A imunossenescência é um processo de deterioração gradual do sistema imunológico que acompanha o envelhecimento natural do organismo, marcado por mudanças significativas no sistema imune que resultam na perda da capacidade do corpo em responder a infecções, assim como à deterioração da memória imunológica. Esse processo também é marcado por um estado de inflamação crônica de baixa intensidade – chamado de inflammaging – que está associado à maior fragilidade e ao risco de morbidade. Entretanto, idosos saudáveis e centenários parecem estar protegidos desses processos.
Para entender quais fatores imunológicos estão envolvidos nessa compensação que possibilita a longevidade saudável, o Grupo de Estudos de Imunobiologia do Envelhecimento da Universidade Federal de Minas Gerais (UFMG) tem investigado idosos acima de 80 anos, centenários e supercentenários residentes na região metropolitana de Belo Horizonte. O grupo é coordenado pela médica e pesquisadora em Imunobiologia Ana Maria Caetano Faria, docente do Departamento de Bioquímica e Imunologia da Instituição.
De acordo com o doutorando Lucas Haniel de Araújo Ventura, um dos pontos mais importantes envolvidos no envelhecimento é o inflammaging. “Descrito como um estado sistêmico que sinaliza uma inflamação subclínica crônica caracterizada por níveis aumentados de citocinas pró-inflamatórias, quando o inflammaging não está controlado pode levar a um maior risco de fragilidade, doenças e morbidade nos idosos, prejudicando a autonomia e a qualidade de vida”, descreve. Mesmo com a presença crônica de mediadores inflamatórios, alguns indivíduos – especialmente centenários e supercentenários – parecem apresentar uma característica de anti-inflammaging. Isso sugere que várias funções imunológicas podem ser remodeladas e compensadas na mesma intensidade por outros fatores reguladores.

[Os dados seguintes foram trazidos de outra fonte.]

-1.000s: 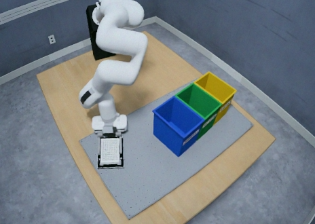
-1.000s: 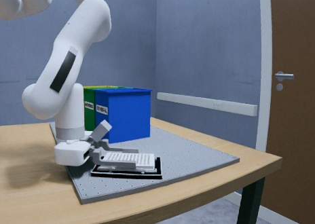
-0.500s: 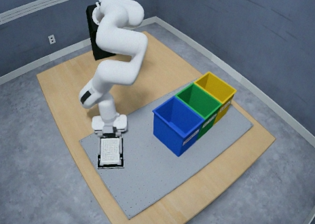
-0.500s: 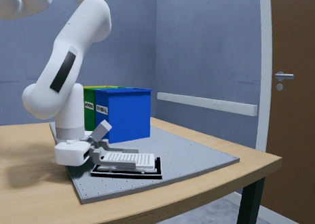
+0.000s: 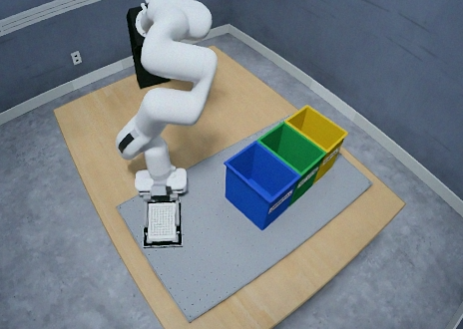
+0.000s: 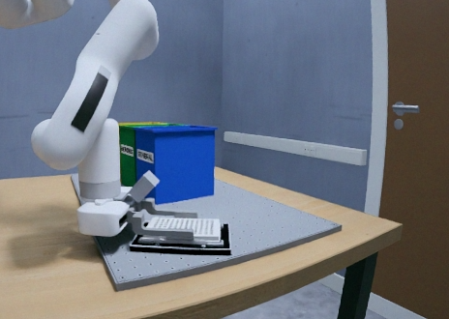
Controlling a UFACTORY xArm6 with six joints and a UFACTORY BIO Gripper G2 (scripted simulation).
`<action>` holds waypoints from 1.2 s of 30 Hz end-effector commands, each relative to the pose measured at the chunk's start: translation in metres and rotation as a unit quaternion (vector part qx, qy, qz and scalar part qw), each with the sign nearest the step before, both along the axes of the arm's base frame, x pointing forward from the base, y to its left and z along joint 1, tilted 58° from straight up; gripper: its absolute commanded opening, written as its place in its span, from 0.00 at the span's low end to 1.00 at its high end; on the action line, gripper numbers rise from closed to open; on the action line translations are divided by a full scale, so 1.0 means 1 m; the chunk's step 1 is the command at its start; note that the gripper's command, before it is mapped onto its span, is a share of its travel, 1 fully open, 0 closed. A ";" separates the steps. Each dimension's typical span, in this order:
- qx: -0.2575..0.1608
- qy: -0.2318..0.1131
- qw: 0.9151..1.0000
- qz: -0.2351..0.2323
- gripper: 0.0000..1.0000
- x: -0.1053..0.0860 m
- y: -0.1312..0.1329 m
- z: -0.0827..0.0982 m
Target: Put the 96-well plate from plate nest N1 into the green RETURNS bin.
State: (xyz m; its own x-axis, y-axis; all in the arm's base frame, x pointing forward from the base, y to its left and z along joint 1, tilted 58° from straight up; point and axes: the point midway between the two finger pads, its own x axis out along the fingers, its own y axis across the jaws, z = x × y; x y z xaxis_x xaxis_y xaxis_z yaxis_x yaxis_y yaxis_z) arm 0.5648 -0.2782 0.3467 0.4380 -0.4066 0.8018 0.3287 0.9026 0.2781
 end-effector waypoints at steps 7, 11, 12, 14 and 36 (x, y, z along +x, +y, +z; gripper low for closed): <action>0.000 -0.001 1.000 0.000 0.00 -0.003 0.000 0.003; 0.000 -0.001 1.000 0.000 0.00 -0.005 0.001 0.004; 0.000 -0.001 1.000 0.000 0.00 -0.006 0.001 0.004; 0.000 -0.001 1.000 0.000 0.00 -0.007 0.001 0.005; 0.000 -0.001 1.000 0.000 0.00 -0.017 0.003 0.011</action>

Nesse sentido, é fundamental investigar como funciona a combinação e o equilíbrio de biomarcadores clínicos e imunológicos (como citocinas e quimiocinas no plasma). A meta é estabelecer medidas preventivas que reduzam a fragilidade nas suas fases iniciais, preservando as funções físicas e cognitivas e promovendo, consequentemente, um envelhecimento mais ativo e autônomo. Para isso, a pesquisa tem atuado na busca ativa dos centenários e na coleta de dados e de amostras biológicas.
Atualmente, o grupo conta com a participação de 11 centenários – três homens e oito mulheres, todos residentes na região metropolitana de Belo Horizonte. “Além disso, vamos explorar os idosos longevos de outras localidades do Estado de Minas Gerais que, pela sua localização geográfica, é abundante em diversidade, ancestralidade e etnias, o que torna a pesquisa ainda mais rica e interessante”, comenta o pesquisador Lucas Haniel de Araújo Ventura.
Microbiota diversificada
A ciência já sabe que a diversidade de espécies do microbioma intestinal diminui com o passar do tempo, atingindo seu nível mais baixo entre os 65 e 85 anos de idade. No entanto, estudos recentes realizados em populações longevas com características mais homogêneas (como hábitos alimentares e de vida similares), apontam que esse microscópico ecossistema volta a aumentar nos nonagenários e centenários, apresentando um perfil específico.
“Ao que tudo indica, apesar de menos diversificada em termos de espécies bacterianas associadas a atividades benéficas e anti-inflamatórias, a microbiota dos centenários apresenta um aumento na abundância de outras bactérias, que são benéficas e servem de proteção contra as alterações microbianas”, observa a professora Ana Maria Caetano Faria. Assim, entender a notável capacidade desses indivíduos de resistir, se adaptar e enfrentar os desafios biológicos e não biológicos que surgem com a idade é considerado fundamental.
Um achado interessante é que, mesmo que a composição da microbiota dos idosos e centenários saudáveis se modifique, a atividade metabólica das bactérias intestinais se mantém preservada. Atualmente, inúmeros estudos já revelaram que as bactérias que danificam fibras alimentares e produzem ácidos graxos de cadeia curta (AGCC) têm a função de estimular a produção de metabólitos anti-inflamatórios na mucosa intestinal, modulando vias importantes relacionadas ao equilíbrio do organismo. “O interessante é que, apesar de as bactérias presentes na microbiota dos centenários serem diferentes das encontradas em indivíduos menos idosos, ambas realizam as mesmas funções”, acentua a professora. Para entender as características específicas do microbioma dos centenários mineiros, os pesquisadores da UFMG estão em processo inicial de coleta de amostras para análises futuras.